In this paper, we derived access interval predictors from state-of-the-art branch predictors PPM and TAGE-BP. We explored the adjustments that are needed to predict intervals instead of branch outcomes. Our first subject of interest was PPM as a theoretical precursor of TAGE-BP. It was modified to work on sequences of access intervals and identifiers instead of branch outcomes and addresses. PPM was capable of predicting 99 % of access intervals. The results indicate that an access is, for the purpose of AIP, better identified by its program counter and not its address as in prior AIP research [16, 2, 3].

Starting from PPM, the TAGE-AIP makes several compromises to lower implementation complexity to a reasonable level at the cost of a slightly degraded hit rate. For example, intervals need to be represented with a finite amount of bits. In addition, the number of bits is higher than in branch prediction where one bit suffices to encode all events. This raises memory requirements but does not hinder accurate predictions. In our case, 5-6 bits are enough for interval representation as interval exceeding 32 or 64 cycles are rare.

Furthermore, different methods of storing interval information and computing a prediction from it were discussed. Keeping track of the frequency of each possible outcome, as is done in branch prediction with means of saturating up-down counters, is too memory-expensive in the case of AIP. Therefore we investigated alternatives of which a moving average of the last outcomes and exponential smoothing proved to be efficient.

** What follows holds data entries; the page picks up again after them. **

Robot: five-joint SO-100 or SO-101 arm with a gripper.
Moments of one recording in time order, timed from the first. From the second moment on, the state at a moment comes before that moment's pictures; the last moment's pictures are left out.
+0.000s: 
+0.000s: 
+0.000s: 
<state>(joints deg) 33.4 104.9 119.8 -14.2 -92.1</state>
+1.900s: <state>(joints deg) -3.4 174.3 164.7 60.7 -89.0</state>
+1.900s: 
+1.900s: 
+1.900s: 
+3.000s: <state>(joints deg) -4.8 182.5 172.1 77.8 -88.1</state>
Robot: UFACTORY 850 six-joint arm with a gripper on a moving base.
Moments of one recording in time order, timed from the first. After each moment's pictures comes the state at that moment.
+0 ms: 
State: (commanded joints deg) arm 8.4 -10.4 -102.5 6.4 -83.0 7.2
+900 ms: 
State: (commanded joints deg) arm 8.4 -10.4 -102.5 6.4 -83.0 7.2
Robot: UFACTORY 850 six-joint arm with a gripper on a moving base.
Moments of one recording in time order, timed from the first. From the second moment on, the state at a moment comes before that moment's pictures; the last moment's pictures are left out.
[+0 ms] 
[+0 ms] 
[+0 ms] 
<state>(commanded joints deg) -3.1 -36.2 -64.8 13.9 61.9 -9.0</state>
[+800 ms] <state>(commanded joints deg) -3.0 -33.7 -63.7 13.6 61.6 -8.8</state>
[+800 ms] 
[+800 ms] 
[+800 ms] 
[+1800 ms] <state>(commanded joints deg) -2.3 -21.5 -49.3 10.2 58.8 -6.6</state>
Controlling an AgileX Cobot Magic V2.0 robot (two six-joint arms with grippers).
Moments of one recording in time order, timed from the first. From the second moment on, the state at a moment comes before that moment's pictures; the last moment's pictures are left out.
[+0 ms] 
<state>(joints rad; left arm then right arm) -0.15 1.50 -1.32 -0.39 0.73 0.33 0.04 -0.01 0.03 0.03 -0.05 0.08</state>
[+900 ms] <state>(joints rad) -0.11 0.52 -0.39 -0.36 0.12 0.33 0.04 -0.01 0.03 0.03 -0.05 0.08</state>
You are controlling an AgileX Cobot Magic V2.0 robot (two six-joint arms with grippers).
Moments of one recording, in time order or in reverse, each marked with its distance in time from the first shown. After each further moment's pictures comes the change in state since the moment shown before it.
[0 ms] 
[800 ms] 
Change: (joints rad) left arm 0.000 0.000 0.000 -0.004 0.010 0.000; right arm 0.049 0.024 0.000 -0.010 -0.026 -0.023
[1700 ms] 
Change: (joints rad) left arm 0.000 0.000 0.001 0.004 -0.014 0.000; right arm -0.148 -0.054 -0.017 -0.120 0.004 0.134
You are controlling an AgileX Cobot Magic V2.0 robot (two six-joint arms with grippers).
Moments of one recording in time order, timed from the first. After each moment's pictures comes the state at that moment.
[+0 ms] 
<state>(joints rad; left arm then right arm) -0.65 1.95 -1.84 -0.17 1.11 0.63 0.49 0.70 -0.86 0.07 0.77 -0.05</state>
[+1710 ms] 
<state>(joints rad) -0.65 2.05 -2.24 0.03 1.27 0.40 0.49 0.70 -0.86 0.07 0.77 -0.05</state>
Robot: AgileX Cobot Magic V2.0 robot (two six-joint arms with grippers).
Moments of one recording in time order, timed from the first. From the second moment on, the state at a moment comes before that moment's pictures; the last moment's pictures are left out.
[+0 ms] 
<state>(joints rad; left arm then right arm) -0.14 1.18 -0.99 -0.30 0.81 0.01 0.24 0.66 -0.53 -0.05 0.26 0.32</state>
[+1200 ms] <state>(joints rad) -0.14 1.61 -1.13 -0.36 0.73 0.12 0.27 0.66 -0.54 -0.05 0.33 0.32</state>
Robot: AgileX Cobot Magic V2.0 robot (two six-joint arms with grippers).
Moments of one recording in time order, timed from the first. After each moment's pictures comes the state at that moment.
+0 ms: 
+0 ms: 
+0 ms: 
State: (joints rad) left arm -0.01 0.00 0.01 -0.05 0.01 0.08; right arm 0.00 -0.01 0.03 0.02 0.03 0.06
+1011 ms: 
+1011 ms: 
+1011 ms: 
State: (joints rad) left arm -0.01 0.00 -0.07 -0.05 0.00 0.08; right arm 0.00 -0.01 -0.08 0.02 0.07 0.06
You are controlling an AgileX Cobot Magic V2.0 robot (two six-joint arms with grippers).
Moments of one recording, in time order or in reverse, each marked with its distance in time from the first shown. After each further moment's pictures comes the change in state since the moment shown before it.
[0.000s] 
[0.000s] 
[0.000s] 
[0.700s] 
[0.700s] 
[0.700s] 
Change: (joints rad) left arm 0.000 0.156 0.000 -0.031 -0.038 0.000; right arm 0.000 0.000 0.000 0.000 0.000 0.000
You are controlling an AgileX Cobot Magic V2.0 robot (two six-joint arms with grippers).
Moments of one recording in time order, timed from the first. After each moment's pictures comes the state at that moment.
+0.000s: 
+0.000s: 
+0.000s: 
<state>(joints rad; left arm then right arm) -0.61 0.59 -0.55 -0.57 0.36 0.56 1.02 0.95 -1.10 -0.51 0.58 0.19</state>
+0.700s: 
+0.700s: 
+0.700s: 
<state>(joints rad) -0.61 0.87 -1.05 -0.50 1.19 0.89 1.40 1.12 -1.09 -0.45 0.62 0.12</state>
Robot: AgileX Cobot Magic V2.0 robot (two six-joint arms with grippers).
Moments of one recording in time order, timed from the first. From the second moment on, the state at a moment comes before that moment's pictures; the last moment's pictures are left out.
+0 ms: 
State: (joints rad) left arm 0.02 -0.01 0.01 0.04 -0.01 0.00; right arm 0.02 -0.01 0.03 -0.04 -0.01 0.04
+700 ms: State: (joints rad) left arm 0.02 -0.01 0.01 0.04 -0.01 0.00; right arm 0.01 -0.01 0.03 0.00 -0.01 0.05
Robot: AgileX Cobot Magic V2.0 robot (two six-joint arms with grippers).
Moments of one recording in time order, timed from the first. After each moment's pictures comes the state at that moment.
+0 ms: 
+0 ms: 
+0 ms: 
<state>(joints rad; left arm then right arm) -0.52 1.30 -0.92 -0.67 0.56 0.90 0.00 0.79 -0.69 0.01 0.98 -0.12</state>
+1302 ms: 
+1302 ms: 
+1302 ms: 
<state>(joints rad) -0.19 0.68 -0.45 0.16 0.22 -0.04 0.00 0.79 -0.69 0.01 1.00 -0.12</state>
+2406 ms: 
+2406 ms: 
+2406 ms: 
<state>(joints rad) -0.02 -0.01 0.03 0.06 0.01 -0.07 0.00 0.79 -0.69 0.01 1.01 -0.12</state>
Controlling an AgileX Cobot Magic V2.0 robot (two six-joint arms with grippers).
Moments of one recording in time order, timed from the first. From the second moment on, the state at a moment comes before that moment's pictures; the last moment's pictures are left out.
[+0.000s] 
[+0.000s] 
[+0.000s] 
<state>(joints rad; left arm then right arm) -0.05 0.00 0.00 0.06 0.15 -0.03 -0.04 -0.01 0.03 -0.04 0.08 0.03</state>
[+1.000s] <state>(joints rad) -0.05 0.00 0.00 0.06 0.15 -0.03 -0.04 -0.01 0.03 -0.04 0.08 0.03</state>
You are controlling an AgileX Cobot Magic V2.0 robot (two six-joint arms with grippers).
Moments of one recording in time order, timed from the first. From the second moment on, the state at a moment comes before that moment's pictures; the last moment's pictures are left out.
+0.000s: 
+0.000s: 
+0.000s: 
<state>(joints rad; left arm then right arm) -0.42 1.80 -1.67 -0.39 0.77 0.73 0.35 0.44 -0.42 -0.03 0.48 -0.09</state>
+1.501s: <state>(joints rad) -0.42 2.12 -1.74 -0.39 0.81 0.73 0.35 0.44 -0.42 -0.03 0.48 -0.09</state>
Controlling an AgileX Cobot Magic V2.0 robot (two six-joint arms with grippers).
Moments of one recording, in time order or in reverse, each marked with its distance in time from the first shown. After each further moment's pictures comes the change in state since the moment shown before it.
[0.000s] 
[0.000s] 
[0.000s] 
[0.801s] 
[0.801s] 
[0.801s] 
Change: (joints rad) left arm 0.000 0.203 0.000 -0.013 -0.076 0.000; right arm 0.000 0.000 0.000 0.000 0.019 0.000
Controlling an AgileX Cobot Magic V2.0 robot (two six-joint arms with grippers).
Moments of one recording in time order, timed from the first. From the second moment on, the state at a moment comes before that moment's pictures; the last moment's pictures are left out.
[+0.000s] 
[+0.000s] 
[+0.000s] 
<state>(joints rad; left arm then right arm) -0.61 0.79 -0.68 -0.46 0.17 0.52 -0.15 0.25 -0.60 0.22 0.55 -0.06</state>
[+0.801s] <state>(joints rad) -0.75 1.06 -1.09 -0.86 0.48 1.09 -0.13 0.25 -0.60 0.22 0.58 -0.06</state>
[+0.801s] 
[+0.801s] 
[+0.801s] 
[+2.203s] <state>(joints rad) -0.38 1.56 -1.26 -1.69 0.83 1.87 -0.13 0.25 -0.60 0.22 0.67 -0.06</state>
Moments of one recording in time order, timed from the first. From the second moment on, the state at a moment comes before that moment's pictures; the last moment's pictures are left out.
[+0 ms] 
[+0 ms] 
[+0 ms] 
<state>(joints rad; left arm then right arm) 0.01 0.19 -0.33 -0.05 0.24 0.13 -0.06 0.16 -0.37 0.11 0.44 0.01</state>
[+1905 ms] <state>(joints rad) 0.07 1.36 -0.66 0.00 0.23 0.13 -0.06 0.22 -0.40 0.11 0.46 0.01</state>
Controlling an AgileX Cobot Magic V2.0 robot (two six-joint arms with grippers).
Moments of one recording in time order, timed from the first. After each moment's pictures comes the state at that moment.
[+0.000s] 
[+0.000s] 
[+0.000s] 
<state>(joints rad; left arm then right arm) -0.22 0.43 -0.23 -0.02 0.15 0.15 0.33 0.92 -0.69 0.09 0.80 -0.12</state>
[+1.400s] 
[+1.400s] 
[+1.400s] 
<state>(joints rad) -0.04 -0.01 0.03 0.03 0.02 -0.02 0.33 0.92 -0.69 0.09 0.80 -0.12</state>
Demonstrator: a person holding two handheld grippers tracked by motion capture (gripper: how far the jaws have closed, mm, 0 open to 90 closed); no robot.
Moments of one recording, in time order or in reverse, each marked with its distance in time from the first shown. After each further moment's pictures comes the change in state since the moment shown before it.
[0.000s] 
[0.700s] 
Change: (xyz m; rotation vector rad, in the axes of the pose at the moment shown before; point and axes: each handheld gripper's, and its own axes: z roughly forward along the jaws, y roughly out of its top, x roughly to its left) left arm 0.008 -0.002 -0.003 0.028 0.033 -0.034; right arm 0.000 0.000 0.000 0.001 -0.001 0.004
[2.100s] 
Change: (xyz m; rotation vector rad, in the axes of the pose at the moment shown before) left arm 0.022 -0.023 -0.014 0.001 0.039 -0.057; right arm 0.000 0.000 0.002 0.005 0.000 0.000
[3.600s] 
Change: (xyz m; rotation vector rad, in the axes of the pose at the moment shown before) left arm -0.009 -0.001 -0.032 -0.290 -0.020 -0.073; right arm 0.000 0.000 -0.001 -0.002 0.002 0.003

The resulting TAGE-AIP reaches a hit rate of over 97 % while being implementable with moderate hardware requirements of 9.75 kB of SRAM. It abounds with parameters which may be tuned to achieve the optimal trade-off between accuracy and cost required by the AIP use case at hand. Prediction for computing platforms not covered in this paper, e.g., ones based on x86, ARM, or Xtensa, may be better served by different TAGE-AIP configurations.

Finally, we made a comparison to other access interval predictors found in literature. Our proposed predictor achieves higher prediction accuracy than any other implementable predictor at the price of higher memory complexity.

It should be noted that while TAGE-BP is known to be precise it also has a high update cost. Therefore, further research will address register transfer logic design of the proposed TAGE-AIP and investigate the timing overhead. Another open topic is the performance of adaptations of other popular branch predictors, such as gshare, GEHL, or Perceptron [4].